* **PROBLEM TO SOLVE**:
Retype, exactly as they appear below, the lines between the line holding "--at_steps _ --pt" and the line holding "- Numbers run", both ends included.
DATA SHOWN below:
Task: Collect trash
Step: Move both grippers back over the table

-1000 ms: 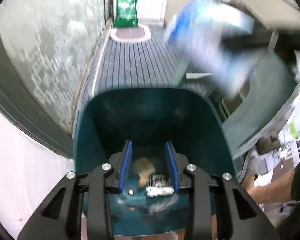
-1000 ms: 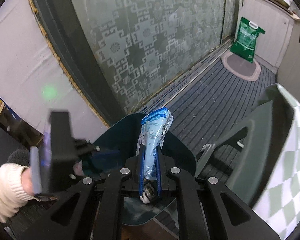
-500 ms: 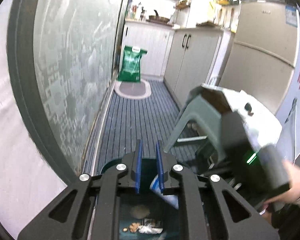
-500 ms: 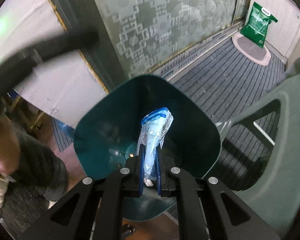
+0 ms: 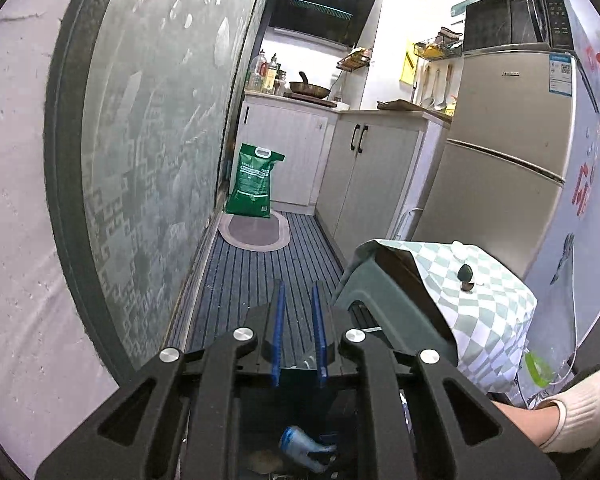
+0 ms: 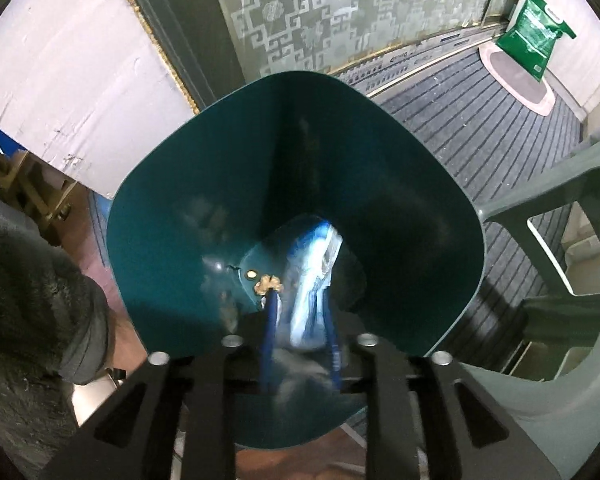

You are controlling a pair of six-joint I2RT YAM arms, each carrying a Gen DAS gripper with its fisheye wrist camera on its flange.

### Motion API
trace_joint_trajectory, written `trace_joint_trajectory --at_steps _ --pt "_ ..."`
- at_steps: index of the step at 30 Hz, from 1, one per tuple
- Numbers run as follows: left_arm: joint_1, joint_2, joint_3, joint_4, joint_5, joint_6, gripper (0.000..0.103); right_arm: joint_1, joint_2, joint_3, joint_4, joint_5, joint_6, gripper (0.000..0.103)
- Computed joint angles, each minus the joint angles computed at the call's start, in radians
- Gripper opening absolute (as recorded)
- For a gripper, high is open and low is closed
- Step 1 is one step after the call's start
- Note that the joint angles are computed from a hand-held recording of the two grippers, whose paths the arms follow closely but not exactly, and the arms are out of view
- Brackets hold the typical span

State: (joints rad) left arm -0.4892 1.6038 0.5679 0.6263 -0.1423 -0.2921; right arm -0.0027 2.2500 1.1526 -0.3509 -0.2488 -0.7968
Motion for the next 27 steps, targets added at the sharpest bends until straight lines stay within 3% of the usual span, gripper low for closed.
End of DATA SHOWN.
* **TASK RESPONSE**:
trace_joint_trajectory, written `trace_joint_trajectory --at_steps _ --pt "_ ..."`
- at_steps: index of the step at 30 Hz, from 1, one per tuple
- Numbers run as follows: left_arm: joint_1, joint_2, joint_3, joint_4, joint_5, joint_6, gripper (0.000..0.103); right_arm: joint_1, joint_2, joint_3, joint_4, joint_5, joint_6, gripper (0.000..0.103)

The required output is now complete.